I smiled and went back inside and practised my new and improved composition all day.

*

Despite their open-mindedness, my state-school buddies knew only the barest details of my backstage antics. While rock stars were expected to be wanton sex beasts, their partners were labelled sluts. Well aware of this double standard, I held my cards close to my chest away from the safety of the Vulture Club. It made no sense to me that men were allowed to explore their sexuality but women weren't. Weren't we sides of the same coin? Sex made me feel powerful and free and beautiful – something I lacked in my day job as a voiceless, uniformed student. I never saw the groupie set as sluts. We were rock and roll tourists, collecting souvenirs.

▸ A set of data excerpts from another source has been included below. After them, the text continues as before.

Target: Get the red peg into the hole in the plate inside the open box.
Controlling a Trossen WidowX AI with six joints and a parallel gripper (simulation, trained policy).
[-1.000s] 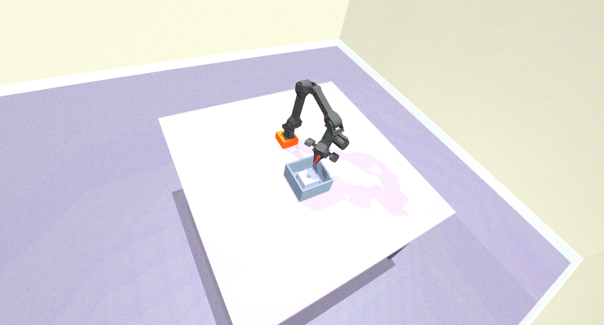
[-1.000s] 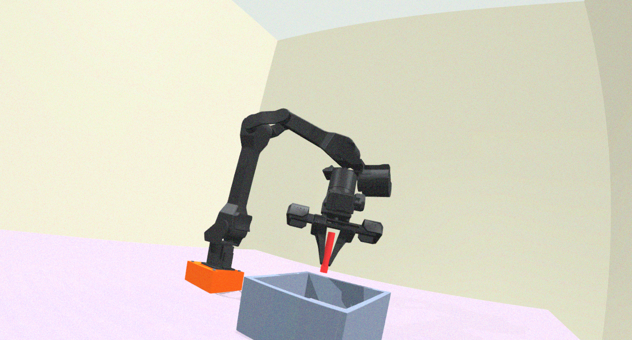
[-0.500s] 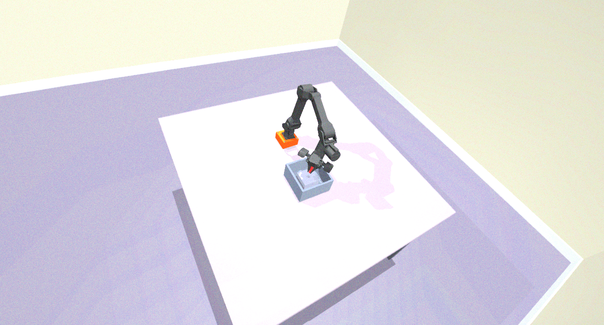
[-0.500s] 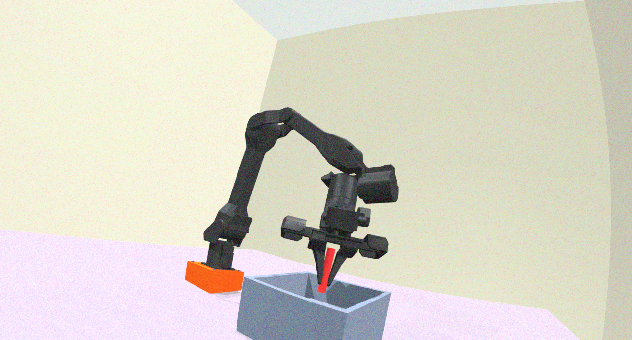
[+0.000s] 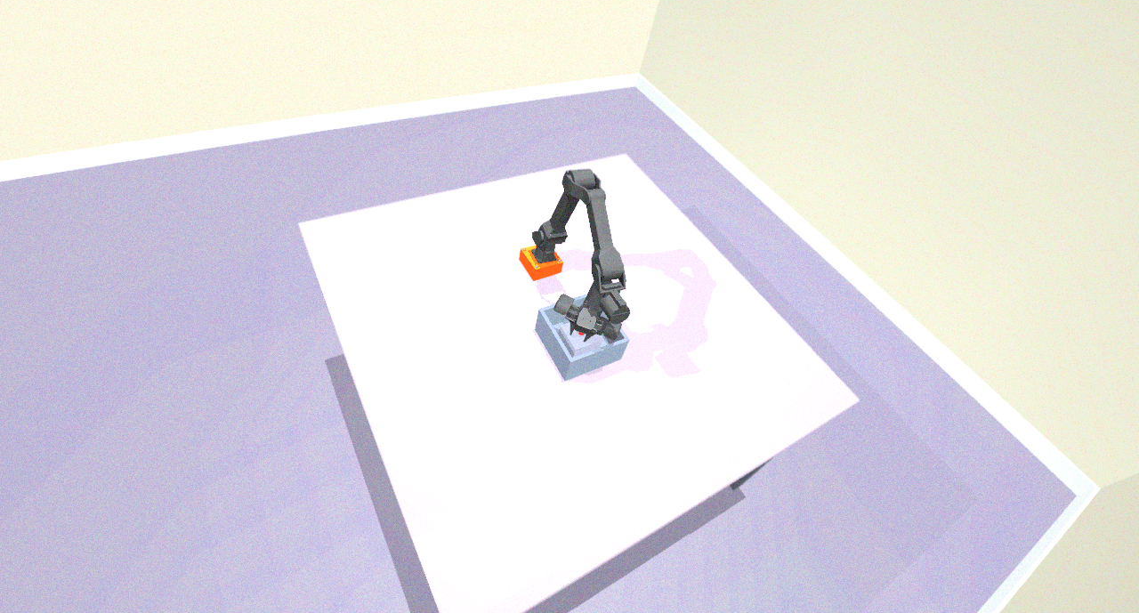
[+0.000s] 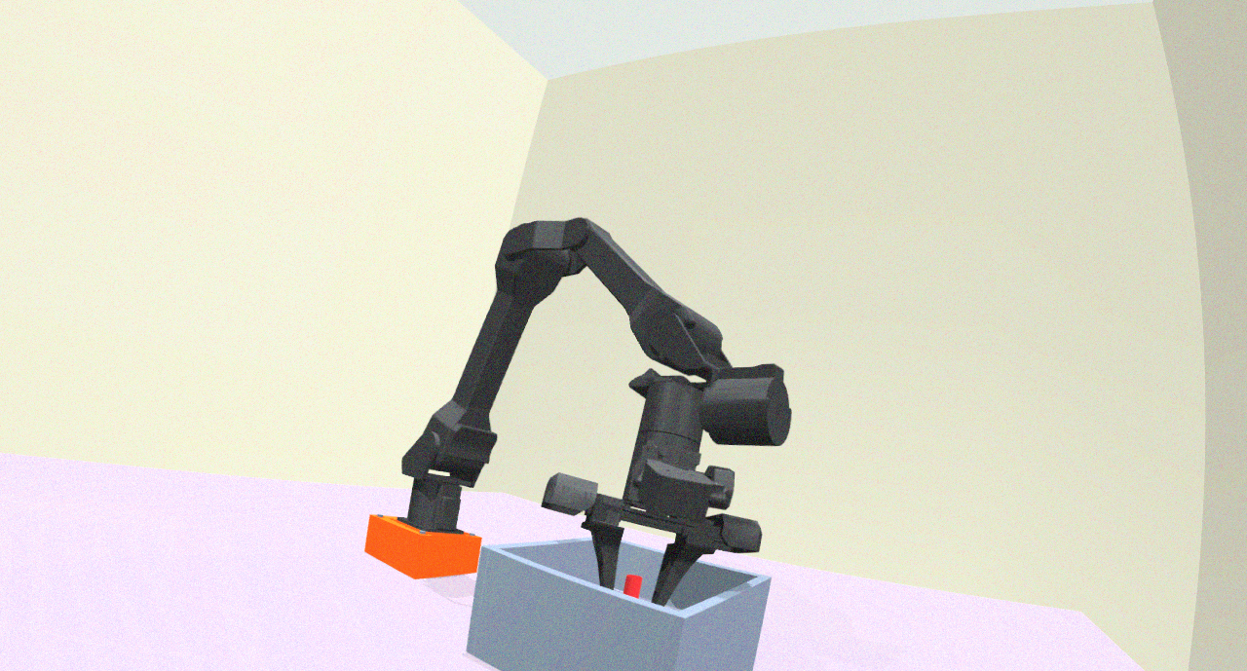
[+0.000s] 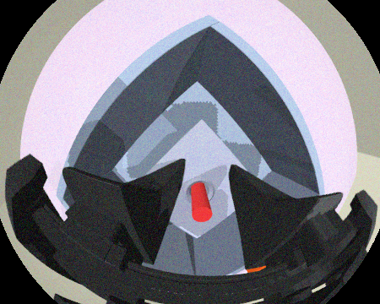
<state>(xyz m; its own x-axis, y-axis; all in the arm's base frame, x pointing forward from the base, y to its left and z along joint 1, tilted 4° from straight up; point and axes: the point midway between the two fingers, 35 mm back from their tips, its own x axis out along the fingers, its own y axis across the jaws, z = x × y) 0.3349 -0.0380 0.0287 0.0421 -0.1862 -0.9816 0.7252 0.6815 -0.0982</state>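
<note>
Right now the red peg is 2 cm behind my gripper tip, 2 cm to the left of it and 1 cm below it. Round my gripper tip: grey box (1 cm behind, 2 cm to the left, 3 cm below); then pale plate (1 cm behind, 2 cm to the left, 2 cm below).
</note>
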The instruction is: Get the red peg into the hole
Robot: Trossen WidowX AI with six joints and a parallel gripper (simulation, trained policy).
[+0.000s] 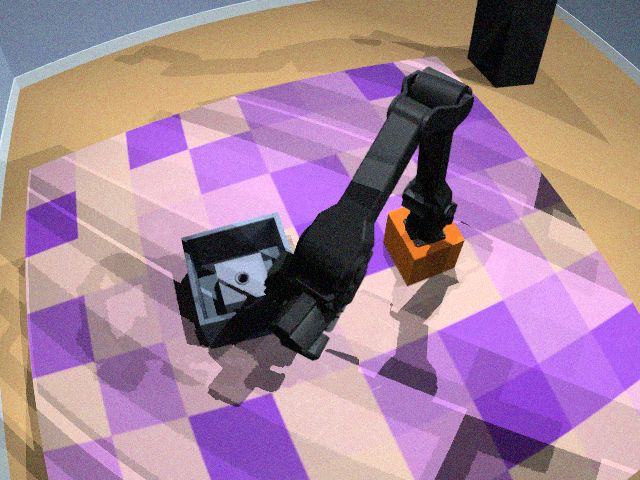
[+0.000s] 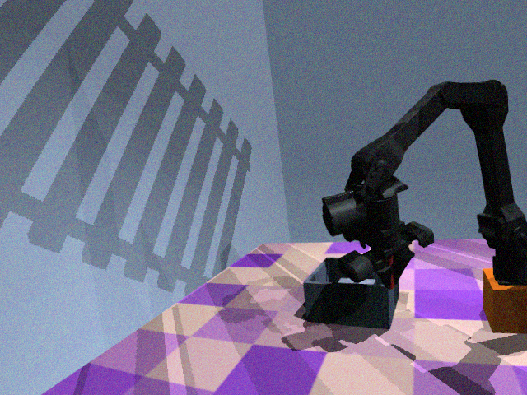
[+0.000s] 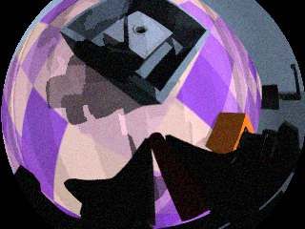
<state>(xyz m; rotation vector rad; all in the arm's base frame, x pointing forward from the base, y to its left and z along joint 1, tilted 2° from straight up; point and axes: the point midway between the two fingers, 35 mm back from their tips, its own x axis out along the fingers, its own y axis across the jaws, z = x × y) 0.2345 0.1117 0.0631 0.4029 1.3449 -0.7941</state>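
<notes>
The dark grey box is 10 cm ahead of my gripper tip, 13 cm to the right of it and 9 cm below it. Also, from my gripper tip: red peg (1 cm to the left, 3 cm above).
</notes>
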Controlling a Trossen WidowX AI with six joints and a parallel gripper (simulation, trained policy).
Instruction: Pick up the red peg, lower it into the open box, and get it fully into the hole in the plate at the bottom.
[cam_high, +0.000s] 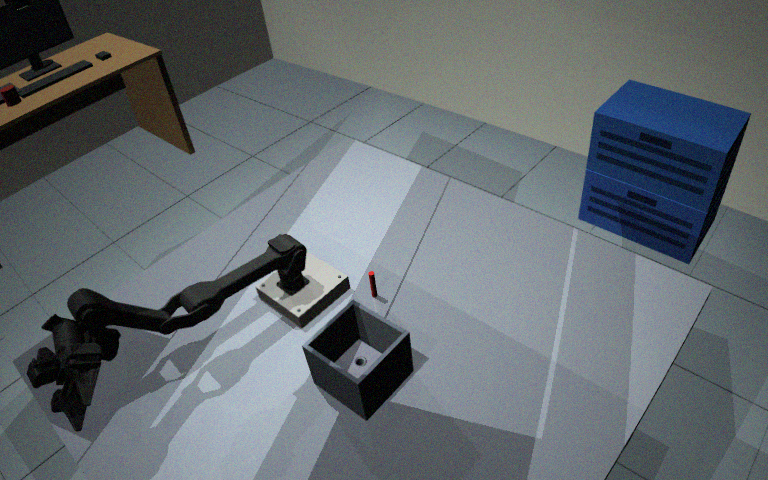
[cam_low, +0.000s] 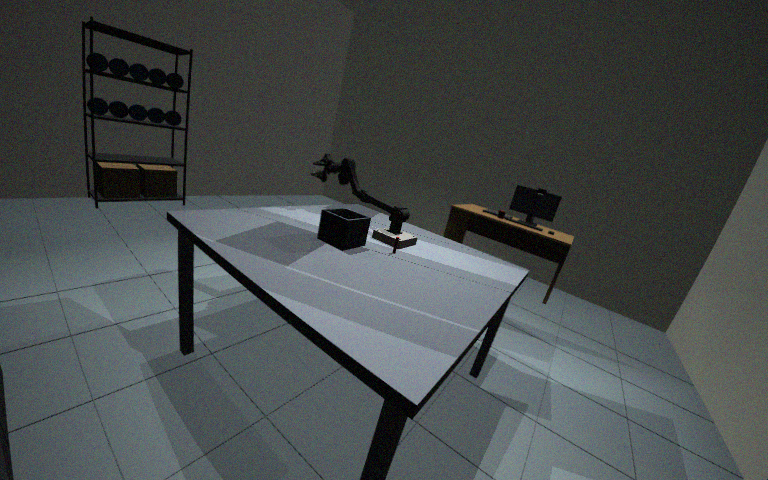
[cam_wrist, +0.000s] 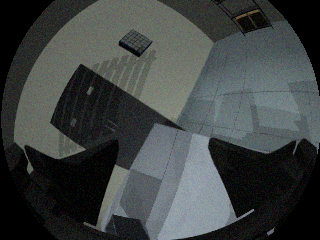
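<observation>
Now: gripper tip 10 mm short of the red peg, 690 mm to the right of it and 210 mm above it.
</observation>
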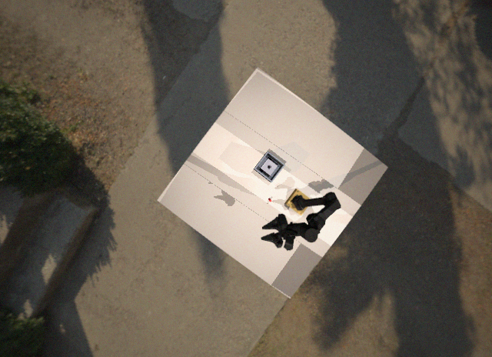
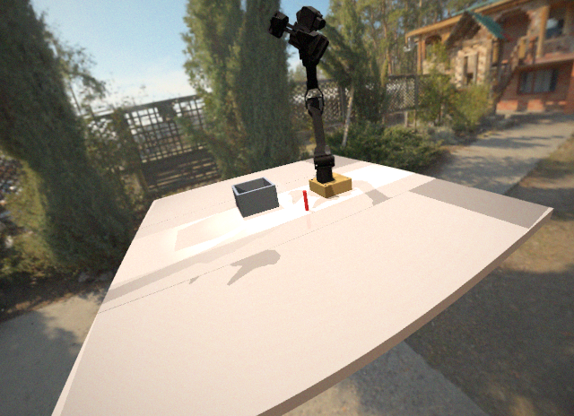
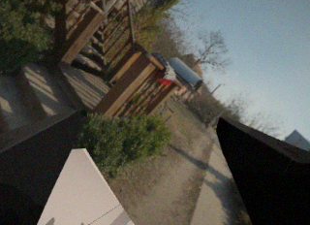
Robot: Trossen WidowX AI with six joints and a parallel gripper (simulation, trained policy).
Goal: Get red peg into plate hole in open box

One night I stood at my bedroom window, watching the flat sheets of rain pour into our pool, droplets bouncing like bullets from the surface. I couldn't even see the fence or the hibiscus trees by the gate. The sound of the sudden storm was like an air-raid and my plans to throw myself at the frontman of the Radiators were drowning before my eyes. I'd been to a few of their gigs and found him strangely fascinating – odd, definitely, but also bizarrely attractive. Hawklike but sexy in a rough sort of way. I closed my curtains and pulled out some tissues to wipe the make-up from my face. No adventure that night. I was imprisoned by the weather.

My chin was sporting a constellation of spots, only half-hidden by a slash of foundation. There were dark rims, like hubcaps, under my eyes. I looked tired. The rain pelted down outside and I wondered if the Gold Coast might flood like it did in 1974. That had been kind of exciting, being rescued by boat from a neighbour's balcony. Perhaps I'd get out of school for a week or two.

But the rain eased by Friday and Rhonda came to stay for the weekend. We spent Saturday afternoon on the wooden deck of the Lakeside Café at Pacific Fair, exchanging musical titbits.

‘Sandi and the Sunsetz are out of this world. She is so talented,' Rhonda raved. ‘They're from Japan. I just love her.'

‘I'm not so into bands with girl singers.' I popped the bubbles of froth on my vanilla milkshake with a candy-striped straw, while Rhonda sipped her coffee like a grown-up.